■ Work instruction
Every line below that carries the word "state" needs to be copied.

■ Raw data
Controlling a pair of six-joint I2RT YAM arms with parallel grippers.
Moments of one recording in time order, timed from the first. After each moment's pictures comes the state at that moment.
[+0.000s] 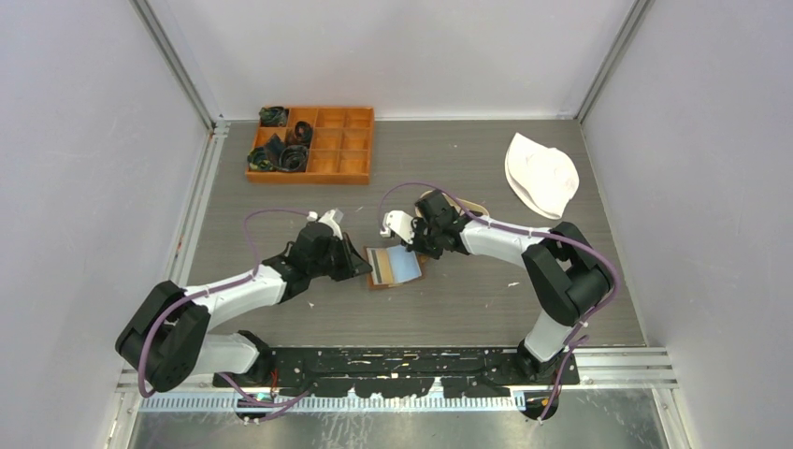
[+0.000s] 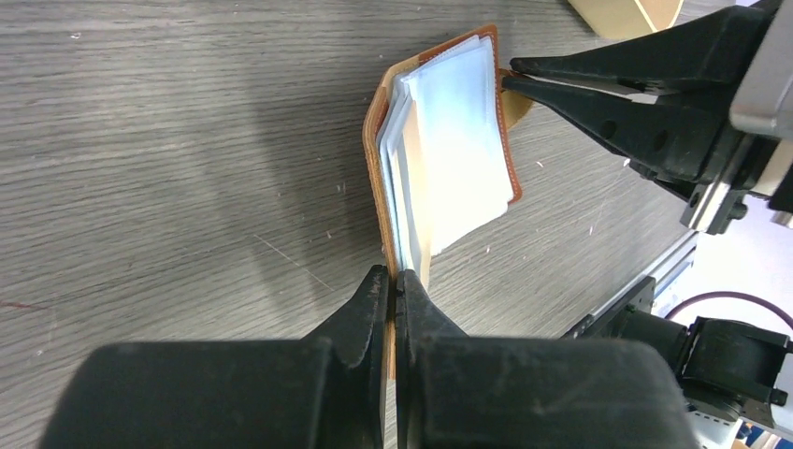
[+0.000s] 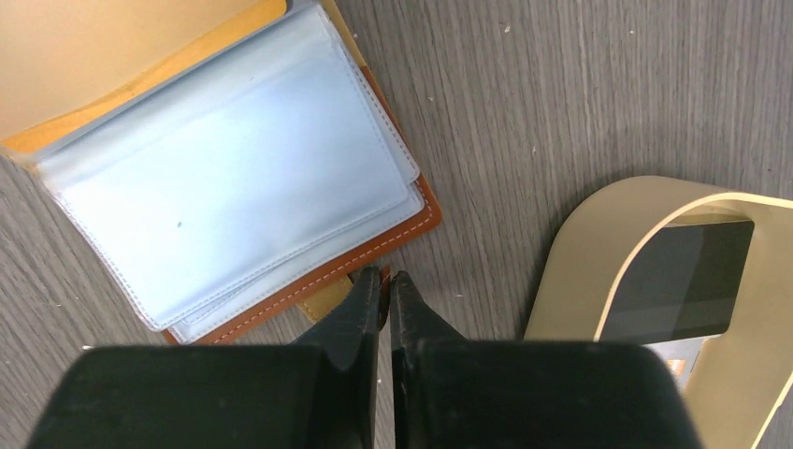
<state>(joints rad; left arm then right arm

■ Task output
Moments of one recording in time order, timed from the first. After each moment's pictures comes the state at that moment.
<state>(joints rad; left arm then right arm

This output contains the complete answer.